Some of it is down to a language gap. We are trapped in a lexicon that from the start was too broad, too diffuse: words like safe, community, and platform, or ancient metaphors like the Public Square. This vocabulary is further twisted by millions of dollars of public relations money, and deceptive labels like sharing or reach or influence which all obscure the ways in which global technology companies have rewritten the language that underpins our societies, media and politics.
Some of it is plain old disagreement. No two democracies are alike. There are things we agree on, and things we don’t. Since the turn of the millennium, new democracies have sprung up, bringing their own hopes and fears and values, while old democracies have found their institutions to be built on foundations less solid than they might have hoped. From the US to Taiwan, from India to Germany, there is no true consensus on what liberal democratic values ought to be, less still consensus on how to realise these values online.
To realise a Good Web, we need to flip the script, and challenge the status quo with proactive plans. We must understand that democracies need things to work: things like public space, private space, access to good quality information, freedom of expression, and protections for human rights. We have tried outsourcing them, mostly to the private sector: that experiment must now end.
Changes to the Internet happen when people do things. Developers build stuff, and that stuff forms the bedrock of digital society. It’s here where we need change: in development, not in production, to borrow a phrase from programming. Tacking a fact-checking service or ‘redirect method’ onto the side of a freewheeling technology like Facebook is a waste of time, and twenty years too late anyway. Demanding platforms protect “democratically important content” while stamping out “misinformation” is wishful thinking that fails to tackle how and why monopoly tech platforms are designed. We need to affect the ways in which the Internet is being built, from top to toe.

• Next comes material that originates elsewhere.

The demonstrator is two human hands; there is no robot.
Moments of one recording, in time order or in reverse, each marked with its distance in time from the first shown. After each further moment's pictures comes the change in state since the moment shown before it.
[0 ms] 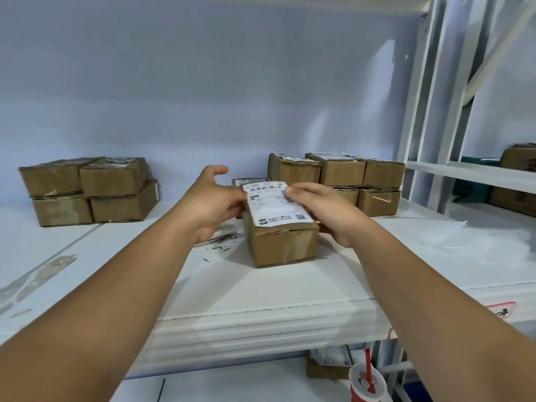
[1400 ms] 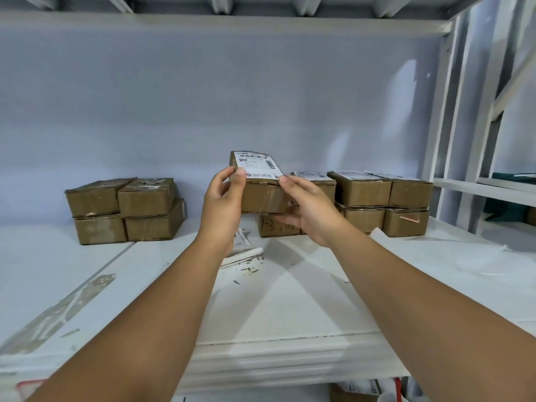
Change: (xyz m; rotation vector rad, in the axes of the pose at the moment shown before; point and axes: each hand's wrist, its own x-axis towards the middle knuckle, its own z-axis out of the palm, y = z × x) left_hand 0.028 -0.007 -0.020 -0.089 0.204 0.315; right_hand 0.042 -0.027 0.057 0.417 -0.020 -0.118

This is a call for innovation and support and celebration: sluggish, iterative changes to platforms fundamentally designed to resist them and beholden to profit or entrenched political power is getting us nowhere. We can cautiously applaud positive changes as damage control, but enough with the PR-exercise ‘solutions’ that cling to the side of platforms like limpets on a tanker: celebrating this nonsense does nothing but dig us deeper into a hole. Enough with the democratic experiments that amount to little more than opinion polling. Pour that money into people, businesses and civil society that are trying something new. Celebrate them, fund them, but guide them: help them listen to the demands and responsibilities of democracy, and feed those demands into the lines of code and the standards and protocols and infrastructure they sit on.
Whether they are the goals of Internet design, the goals of regulation, or the expectations of Internet users, we demand three principles be adhered to: powerful citizens, a digital commons, and a commitment to openness that ensures it is safe, what we call securitized openness. Without strong citizens, a functioning commons and security, a democracy would be considered in crisis: the digital revolution changes nothing about this.
The case is a simple one: democracies demand democratic infrastructure, and provision of that infrastructure should be public, transparent and equitable.
This is not a call simply for greater state funding and control, but for the development and support of digital technology that distributes power securely and lowers barriers to active participation. From top to bottom, across the entire digital technology stack. This means international cooperation on digital infrastructure, an embrace of protocols over platforms, provision over profit, and defence of open standards. It means an end to relentless, permission-lite data extraction. It means redesigning our online tools to empower citizens not indenture serfs. All this while ensuring the system as a whole is safe, secure, and robust in the face of authoritarian assault.
Routes towards this kind of Internet are plentiful and varied. Some will be big, requiring enormous investment and international agreement. Others may require little, by surgically targeting critical weak points in the status quo.
This is a look back as much as a look forward: many of the hopes of the Internet’s early architects were for a just, free and egalitarian online world. Its early voices warned states – weary giants of flesh and steel – from trying to interfere, but it wasn’t just the state they should have worried about: it is private corporations who are for the most part responsible for today’s Internet.
Below, we ask some questions we hope test some key requirements of democratic systems, and ask if they can currently be met by anyone except private companies?
Can I carry out essential activities outside of a commercial space? Or is my access to information, or my ability to organise or communicate, subject to the decisions made by private corporations or used for profit making?
It is our argument that the development of the Internet has left some critical democratic functions in the hands of non-democratic actors, and that those functions should be moved into the layer of democratic infrastructure.
The Good Web is a public infrastructure project.